Language Classification Working Group
Marianne Mithun
I appreciated the
paper by Gary Simons and Peter Constable, Language Identification and IT:
Addressing Problems of Linguistic Diversity on a Global Scale, and find that it
raises just the kinds of issues that had occurred to me.
Language codes
The Ethnologue system looks optimal to me.
It is based on the most common criterion for delimiting languages: mutual
intellgibility. We know that this is not a simple matter, but it is what we
have. Languages known by different names in different areas are nevertheless
represented by a single code. The system is exhaustive and expandable: there is
room for many more distinct languages, both living and gone, than we will ever
recognize, even if some codes are retired when alternate divisions are made. I
myself appreciate the mnemonic character of most of the existing Ethnologue
codes. We all realize that not all codes can be perfectly mnemonic, simply
because the names of many languages sound alike and single languages are often
known by multiple names. What is the most mnemonic for one user may not be the
same as that for the next. But the principle of making the codes as mnemonic as
possible has considerable value. It is much like airport names: it is much
easier to learn and remember LAX for Los Angeles and SFO for San Francisco,
even if they are not perfect, than something like XQR and MBT. This
user-friendliness should lead to wider acceptance and result in fewer mistakes.
Considerable work has
already gone into establishing the Ethnolgue
codes. It would be silly for others to try to do it all over again. The team
responsible consists of good linguists dedicated to representing current
thinking among specialists. Furthermore, this team is in place to maintain the
system, continually updating it as more is known.

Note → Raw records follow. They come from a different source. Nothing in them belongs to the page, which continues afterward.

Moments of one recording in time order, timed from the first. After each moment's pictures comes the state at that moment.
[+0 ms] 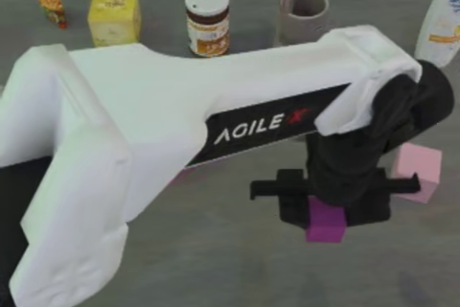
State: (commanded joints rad) left arm -1.04 2.25 1.92 -1.24 -0.02 -1.03; right arm 0.00 0.00 0.00 0.00 0.00 0.00
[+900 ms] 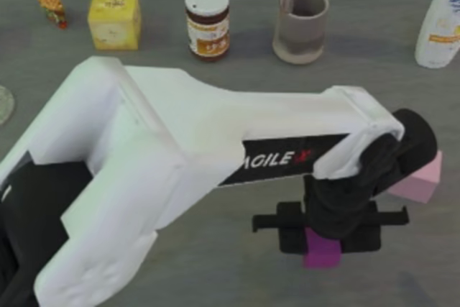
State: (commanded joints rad) left arm -1.05 2.30 1.75 -1.00 -0.02 -1.04; right arm 0.00 0.00 0.00 0.00 0.00 0.00
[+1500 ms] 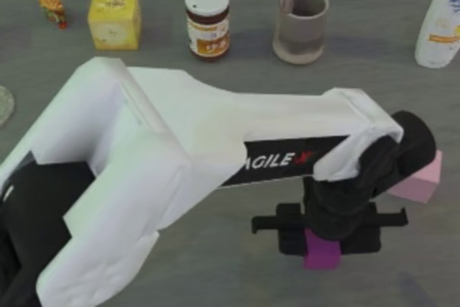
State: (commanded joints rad) left arm -1.05 2.30 1.74 -0.99 -0.02 -1.04; right arm 0.00 0.00 0.00 0.00 0.00 0.00
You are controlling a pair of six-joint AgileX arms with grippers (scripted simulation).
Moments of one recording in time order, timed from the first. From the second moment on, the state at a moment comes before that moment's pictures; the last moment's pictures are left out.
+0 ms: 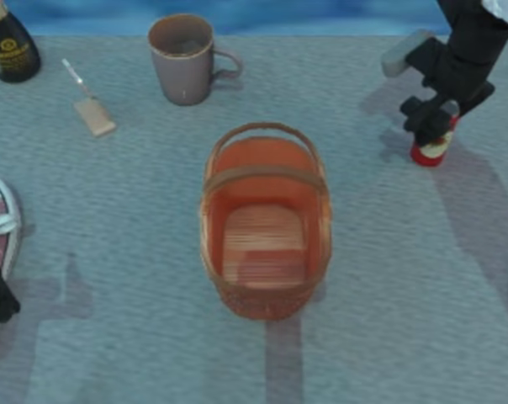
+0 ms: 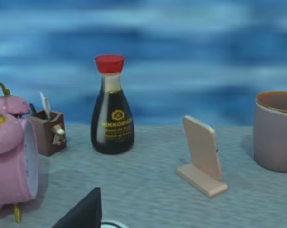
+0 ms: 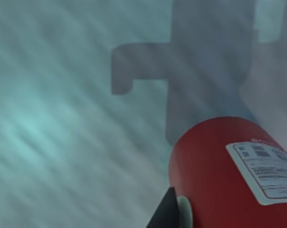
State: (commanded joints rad) left arm 0.00 0.00 0.00 0.00 0.00 0.00; right arm 0.17 2.57 2.33 -1.24 -0.05 -0.57
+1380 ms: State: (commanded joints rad) left arm 0.00 0.00 0.00 0.00 0.00 0.00; right arm 0.22 2.46 2.01 -0.68 -0.34 -0.40
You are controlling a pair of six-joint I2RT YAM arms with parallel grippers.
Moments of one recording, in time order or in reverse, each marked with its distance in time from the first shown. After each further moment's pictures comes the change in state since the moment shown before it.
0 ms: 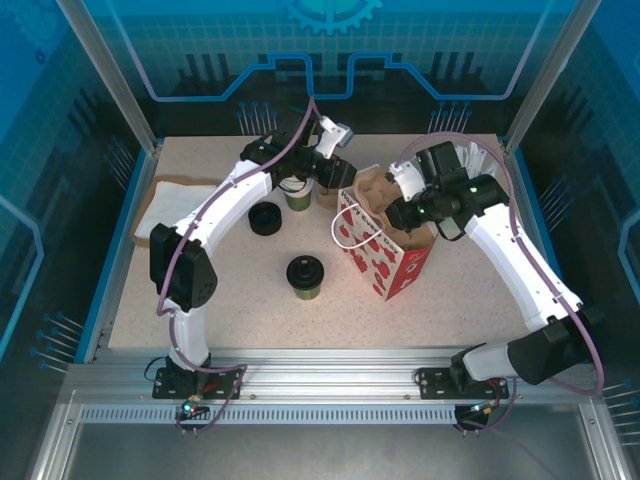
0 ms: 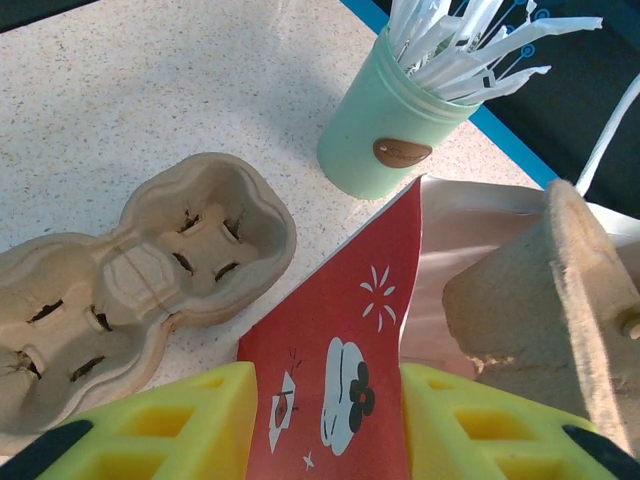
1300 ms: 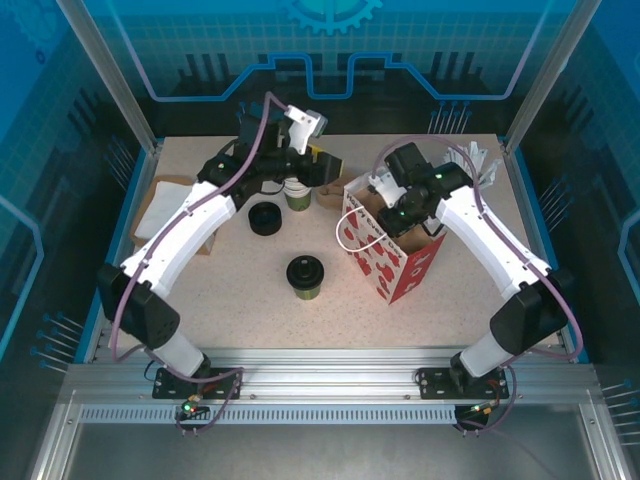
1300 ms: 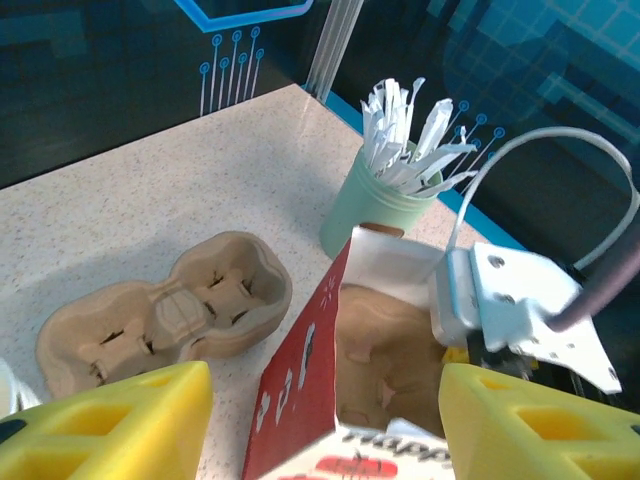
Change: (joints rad) left arm 0.009 -0.350 -0.264 0.171 -0.090 -0.086; right arm 0.089 0.184 0.090 -0.138 0.165 -0.011
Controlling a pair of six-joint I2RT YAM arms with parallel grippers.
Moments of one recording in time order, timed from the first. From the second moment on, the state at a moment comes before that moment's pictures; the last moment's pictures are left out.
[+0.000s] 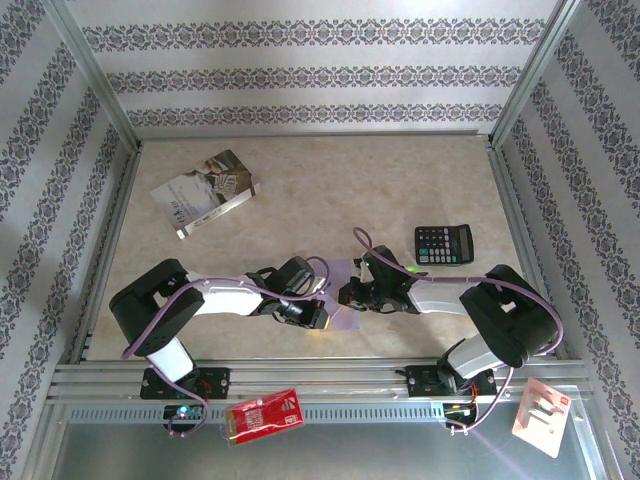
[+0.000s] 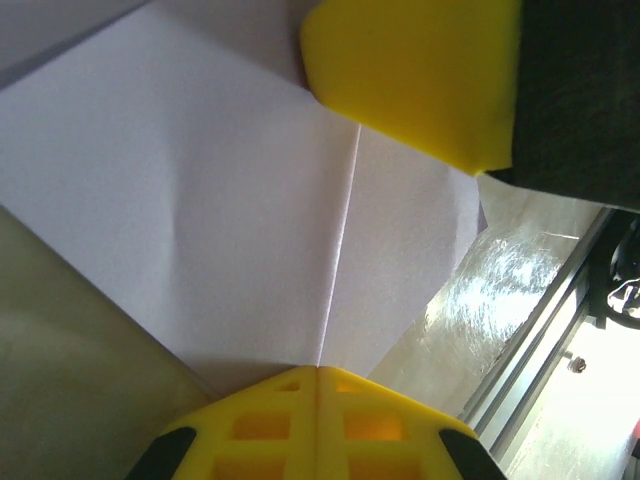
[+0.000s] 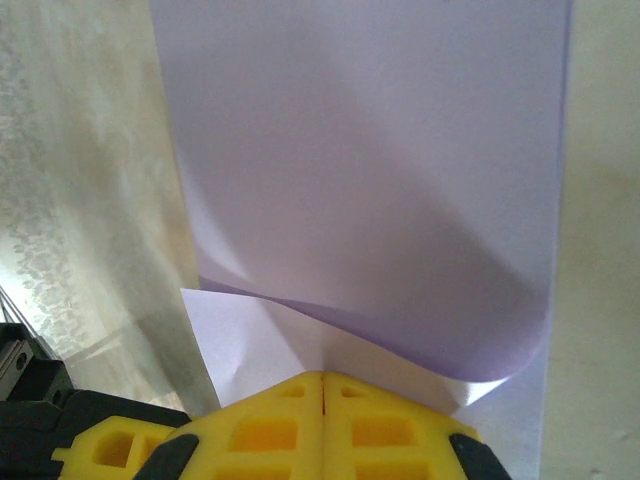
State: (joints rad) left arm -0.86 1.66 0.68 -0.03 0.52 -0.66; right arm 0.62 1.50 0.46 0.09 -0.49 0.88
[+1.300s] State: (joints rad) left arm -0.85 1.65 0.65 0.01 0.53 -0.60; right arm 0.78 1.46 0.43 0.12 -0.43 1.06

Coding schemes for language
classification
The kind of genetic
information associated with languages in the Ethnologue lists, that is, family and subgroups, as well as
alternate names, I find optimal and necessary. It would be a mistake to include
this as part of the language code itself, of course, because any change in
subgrouping would necessitate a change in language code. I was at first
intrigued by the LINGUIST coding scheme: it is good to see the hierarchical
information and layering, and important to be able to pull together information
from subgroups. I see two problems. I worry that the complete arbitrariness of
the alphabetic labels beyond the family (ATAACAB) will keep them from being
used and will result in errors of interpretation. A more serious problem is the
principle of naming the subgroups alphabetically. Every time a new subgroup is
recognized, the subgrouping codes for all languages not only in the new
subgroups but also for all of those in subgroups whose names occur later in the
alphabet will have to be altered.
Additional information
The locales in which
languages are spoken, and the estimated numbers of speakers furnished in the The Ethnologue is important and should
be accessible. This would be sufficient information for those interested in
areal traits, without introducing and forcing premature conclusions about areal
influences. I myself think that classifying languages by typological
similarities at this stage in our knowledge would be a serious mistake. Most
typologies currently oversimplify grossly (verb-initial or verb-final, head- or
dependent-marking, nominative/accusative or ergative/absolutive, pro-drop ...),
and such a specification would set those oversimplifications in stone.